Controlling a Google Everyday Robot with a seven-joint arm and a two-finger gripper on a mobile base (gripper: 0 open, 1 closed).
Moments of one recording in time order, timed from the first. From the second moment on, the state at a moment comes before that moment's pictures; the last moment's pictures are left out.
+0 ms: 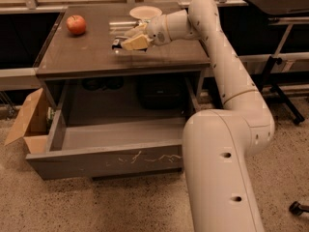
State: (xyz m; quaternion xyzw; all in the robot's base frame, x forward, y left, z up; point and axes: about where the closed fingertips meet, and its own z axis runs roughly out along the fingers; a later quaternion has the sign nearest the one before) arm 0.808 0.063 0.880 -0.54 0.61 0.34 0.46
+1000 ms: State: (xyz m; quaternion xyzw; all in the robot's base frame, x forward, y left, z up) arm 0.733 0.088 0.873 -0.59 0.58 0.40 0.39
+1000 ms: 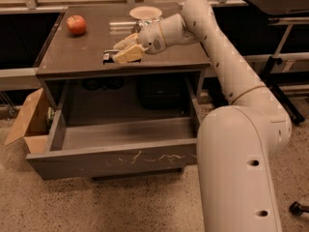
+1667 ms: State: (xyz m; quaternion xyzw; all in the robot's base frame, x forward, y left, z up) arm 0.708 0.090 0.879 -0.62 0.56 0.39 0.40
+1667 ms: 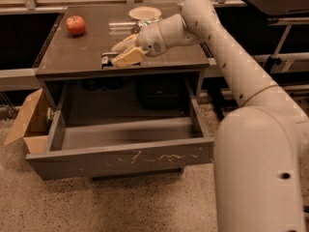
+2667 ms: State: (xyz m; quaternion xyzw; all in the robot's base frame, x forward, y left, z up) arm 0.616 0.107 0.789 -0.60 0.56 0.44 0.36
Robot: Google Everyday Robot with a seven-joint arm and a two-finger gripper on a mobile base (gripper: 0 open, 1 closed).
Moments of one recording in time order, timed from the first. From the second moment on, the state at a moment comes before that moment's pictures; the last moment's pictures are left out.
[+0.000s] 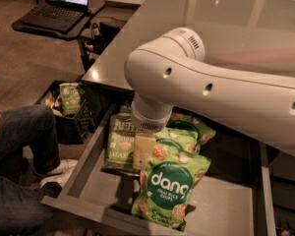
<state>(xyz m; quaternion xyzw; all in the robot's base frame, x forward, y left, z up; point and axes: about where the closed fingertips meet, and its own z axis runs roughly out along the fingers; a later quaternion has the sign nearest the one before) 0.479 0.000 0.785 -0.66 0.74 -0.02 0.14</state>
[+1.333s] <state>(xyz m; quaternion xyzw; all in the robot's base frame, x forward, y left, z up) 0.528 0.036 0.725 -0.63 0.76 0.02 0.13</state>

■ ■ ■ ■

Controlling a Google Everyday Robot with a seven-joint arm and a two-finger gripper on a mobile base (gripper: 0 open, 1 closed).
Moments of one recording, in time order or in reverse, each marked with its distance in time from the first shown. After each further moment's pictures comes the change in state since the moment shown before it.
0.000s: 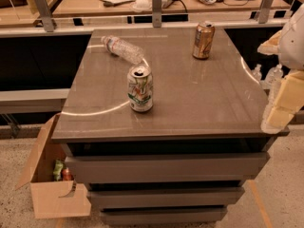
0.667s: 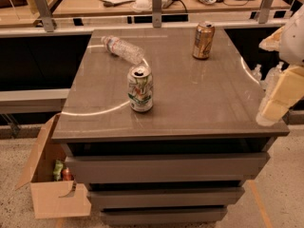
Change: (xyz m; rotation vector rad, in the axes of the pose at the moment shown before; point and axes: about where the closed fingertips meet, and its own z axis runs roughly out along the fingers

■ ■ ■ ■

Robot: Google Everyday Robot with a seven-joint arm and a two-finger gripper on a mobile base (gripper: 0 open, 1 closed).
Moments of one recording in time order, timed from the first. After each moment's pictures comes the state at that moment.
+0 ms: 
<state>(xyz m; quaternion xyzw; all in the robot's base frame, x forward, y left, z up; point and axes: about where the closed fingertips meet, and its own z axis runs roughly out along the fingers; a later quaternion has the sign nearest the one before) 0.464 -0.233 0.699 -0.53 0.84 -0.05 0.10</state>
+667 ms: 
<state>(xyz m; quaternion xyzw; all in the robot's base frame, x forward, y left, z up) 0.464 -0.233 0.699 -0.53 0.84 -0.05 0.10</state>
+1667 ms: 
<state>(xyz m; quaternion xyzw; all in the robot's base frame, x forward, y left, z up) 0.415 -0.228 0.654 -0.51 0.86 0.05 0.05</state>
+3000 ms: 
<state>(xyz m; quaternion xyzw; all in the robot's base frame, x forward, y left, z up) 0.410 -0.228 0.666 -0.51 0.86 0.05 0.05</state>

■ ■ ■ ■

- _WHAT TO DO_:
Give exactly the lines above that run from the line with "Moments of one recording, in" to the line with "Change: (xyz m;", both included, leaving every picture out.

- _ANSWER TO THIS EXERCISE_:
Moments of one recording, in time order or in reverse, each marked with its distance in time from the first shown. After each further moment's pictures comes the change in state since the moment shown before it.
0.000s: 
0.667s: 
Change: (xyz m; rotation vector rad, in the axes of the pose at the moment shown before; point and axes: about where the closed fingertips meet, and its own z axis runs roughly out along the fingers

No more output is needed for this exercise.